Former American president Donald Trump scored a crucial legal victory after the US Supreme Court overturned a decision by the Colorado highest court that had removed him from 2024 ballots over his actions inciting the January 6, 2021 Capitol Riot.
The unsigned unanimous ruling effectively ends efforts to have Trump disqualified from running president again under the Section 3 of the US Constitution Amendment Act. That post-civil war provision explicitly bars the federal office for those who have engaged in insurrection in violation of a previous oath to uphold the nations highest laws.
The result which came on March 4, 2024, had been widely expected after oral arguments last month which all of the justices, conservative or liberal had expressed scepticism about the Colorado court ruling. But though all the justices agreed on the outcome, four judges disagreed with the majority holding that only Congress can enforce Section 3 disturbing political comity that many had hoped to achieve.

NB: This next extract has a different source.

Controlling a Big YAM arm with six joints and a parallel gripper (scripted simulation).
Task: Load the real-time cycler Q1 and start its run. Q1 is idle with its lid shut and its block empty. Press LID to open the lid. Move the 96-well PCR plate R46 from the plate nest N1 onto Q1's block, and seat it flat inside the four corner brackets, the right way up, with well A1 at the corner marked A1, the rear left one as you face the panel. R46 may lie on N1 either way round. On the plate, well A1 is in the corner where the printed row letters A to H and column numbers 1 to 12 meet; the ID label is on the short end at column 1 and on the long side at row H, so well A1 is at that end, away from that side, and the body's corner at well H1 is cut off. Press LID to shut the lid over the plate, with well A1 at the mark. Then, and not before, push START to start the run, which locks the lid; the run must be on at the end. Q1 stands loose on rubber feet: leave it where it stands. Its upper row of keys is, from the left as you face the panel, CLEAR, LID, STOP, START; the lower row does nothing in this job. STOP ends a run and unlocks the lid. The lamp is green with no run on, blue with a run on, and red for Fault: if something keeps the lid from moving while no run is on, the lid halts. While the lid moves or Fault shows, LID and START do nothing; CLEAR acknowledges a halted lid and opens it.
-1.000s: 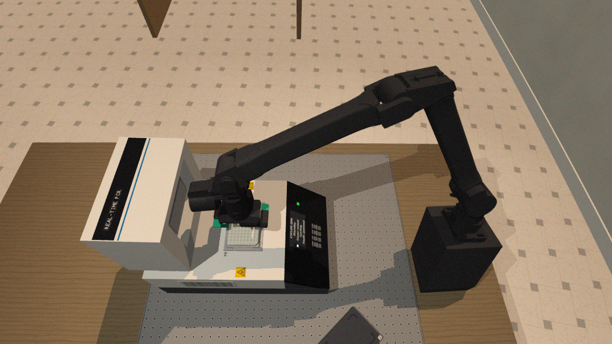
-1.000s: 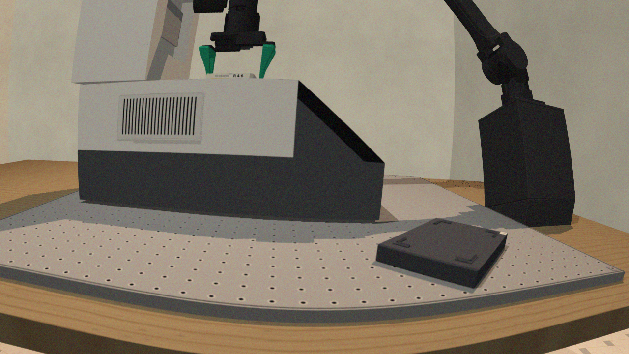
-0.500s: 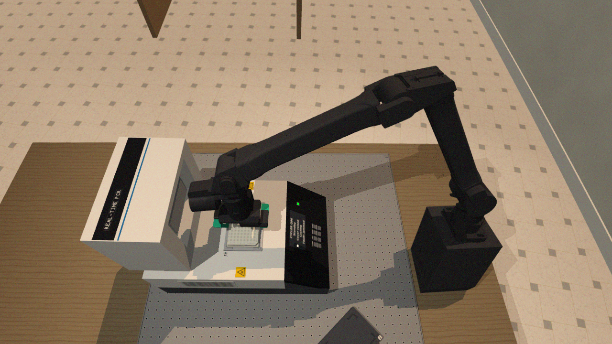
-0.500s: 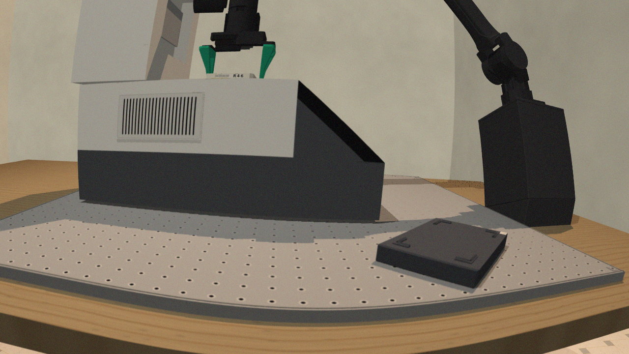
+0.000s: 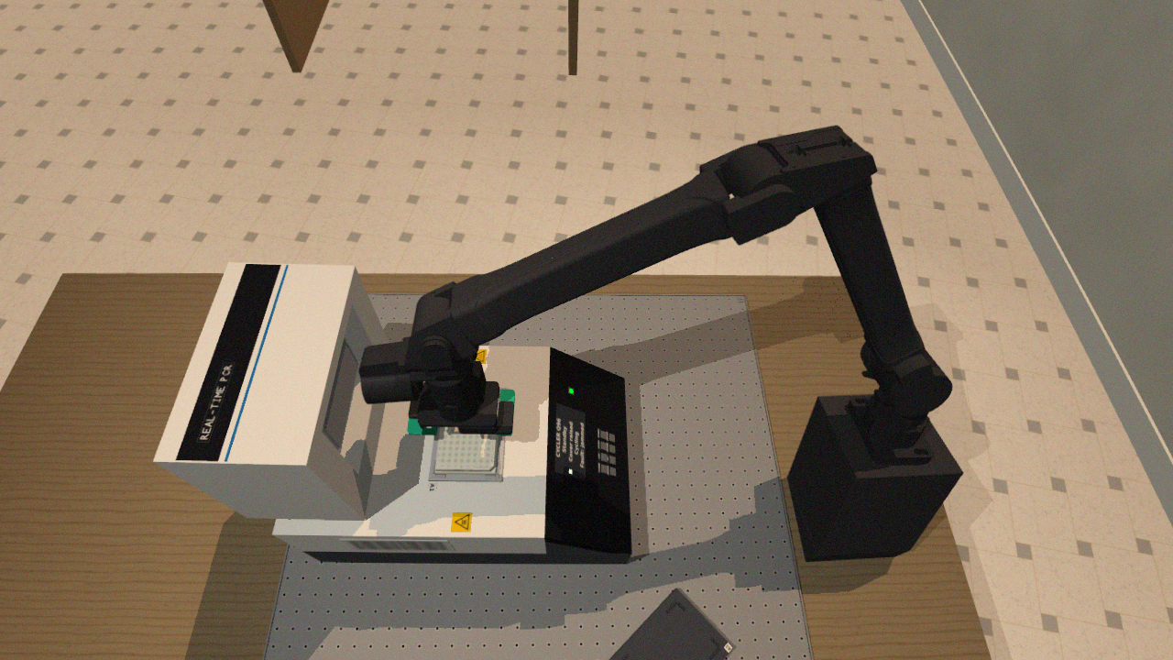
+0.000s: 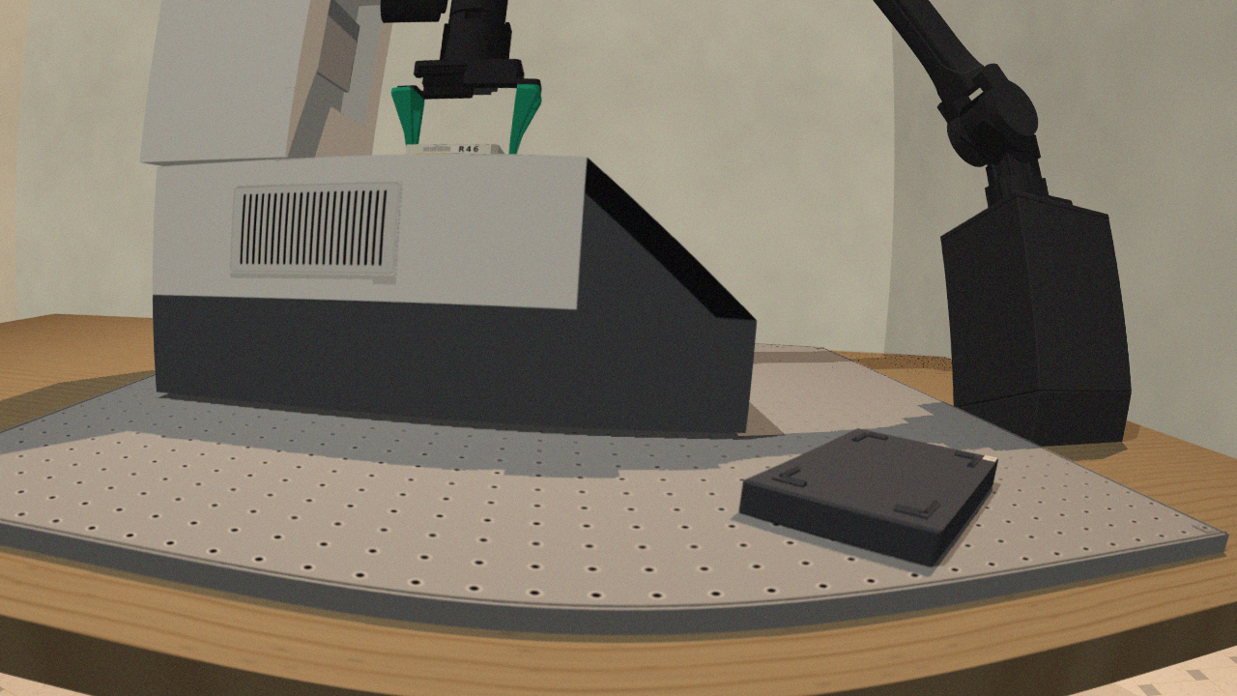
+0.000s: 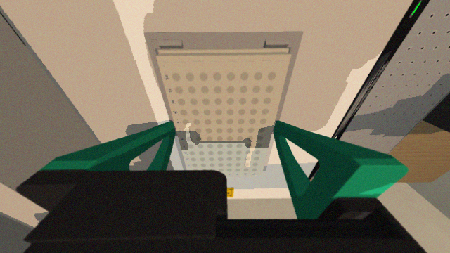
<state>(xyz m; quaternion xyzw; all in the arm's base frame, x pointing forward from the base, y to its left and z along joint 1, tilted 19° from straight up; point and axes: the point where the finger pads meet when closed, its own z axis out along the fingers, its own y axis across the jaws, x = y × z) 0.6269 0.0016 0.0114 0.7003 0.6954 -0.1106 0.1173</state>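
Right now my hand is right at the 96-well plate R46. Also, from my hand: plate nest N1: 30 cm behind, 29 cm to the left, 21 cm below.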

The justices all found that states cannot enforce Section 3 as allowing them to do so would create a patchwork of enforcement that could result in damaging inconsistencies. The ruling therefore challenges not just in Colorado, but also in Maine and Illinois where judges have ruled that Trump should be removed from the ballots as an insurrectionist.
“Conflicting state outcomes concerning the same candidate could result in not just from differing views of the merits, but from variations in state law governing the proceedings that are necessary to make the Section 3 disqualifications determinations,” the court held.
Under a worst-case scenario, the states might try to enforce the provision after an election resulting in millions of votes being nullified and potentially changing election outcome. “Nothing in the Constitution requires that we endure such chaos arriving at any time or different times up to and beyond inauguration,” the court said.
A majority of justices have held that only Congress has the power to disqualify a candidate under Section 3. That had been the major point of contention as the provision only specifies that the Congress has the power to remove the disqualification by a two thirds majority.
Trumps lawyers have argued that the language concerning removal meant Congress had exclusive authority over Section 3. Those arguing for disqualification had pointed out that other sections of the 14th Amendment, which is the basis for many civil rights laws, were considered self-executing.
But five conservatives named John Roberts, Neil Gorsuch, Samuel Alito, Brett Kavanaugh and Clarence Thomas had justified their finding by interpreting Section 5, which says that Congress “shall have power to enforce, by appropriate legislation” the provisions of the 14th Amendment.
The three liberal justices of the court named Sonia Sotomayor, Elena Kagan and Ketanji Brown Jackson issued a separate opinion agreeing with the majority that states can’t enforce Section 3, but saying the court should not have decided whether Congress has complete authority to disqualify a federal candidate.
One conservative justice called Amy Coney Barrett, also issued a separate opinion saying she would have preferred the court to confine its finding to state power.
All four stressed that it was unnecessary for the court to create a new rule to decide the Colorado case. The liberals said the finding of congressional exclusivity “shuts the door” on other paths to disqualification, including a federal court finding that a candidate engaged in insurrection. They accused the majority of creating a “special rule” that insulates “all alleged insurrectionists from future challenges to their holding federal office.”
The tenor of the oral arguments had led many to predict a unanimous decision meant to display the courts unity on a politically charged issue, in contrast to is a controversial ruling in 2000’s Bush v. Gore. But the split on congressional exclusivity highlighted the continuing divide. The liberal justices accused the conservative majority of deciding the case in order to insulate Trump from future Section 3 challenges and even cited the dissent in Bush vs Gore, saying, “What it does today, the Court should have left undone.”
They also took aim at many of the conservative justices’ professed adherence to textualism, by which they claim decisions must closely follow to the clear language of the law. “Nothing in Section 3’s text supports the majority’s view of how federal disqualification efforts must operate,” they wrote.
Barrett issued a two-paragraph concurrence in which she said she agreed with the liberal justices but criticized the “stridency” of their opinion. She said “writings on the court should turn the national temperature down, not up. “Trump, who appointed a third of the court, was spared a potentially damaging analysis of his conduct on Jan. 6, 2021, the actions at the heart of the underlying dispute.
None of the justices weighed in on Trump’s effort to overturn the 2020 election, or his actions on the day a mob of his supporters attacked the US Capitol to try to prevent Congress from certifying Joe Biden’s victory.
The Colorado Supreme Court, in contrast, eviscerated Trump’s behaviour in ruling that he engaged in insurrection. By ruling that Colorado couldn’t enforce Section 3, the Supreme Court sidestepped the factual issues entirely. And by saying Congress has exclusive power to enforce Section 3, it also ruled that no court, state or federal, had the power to disqualify Trump based on such a finding.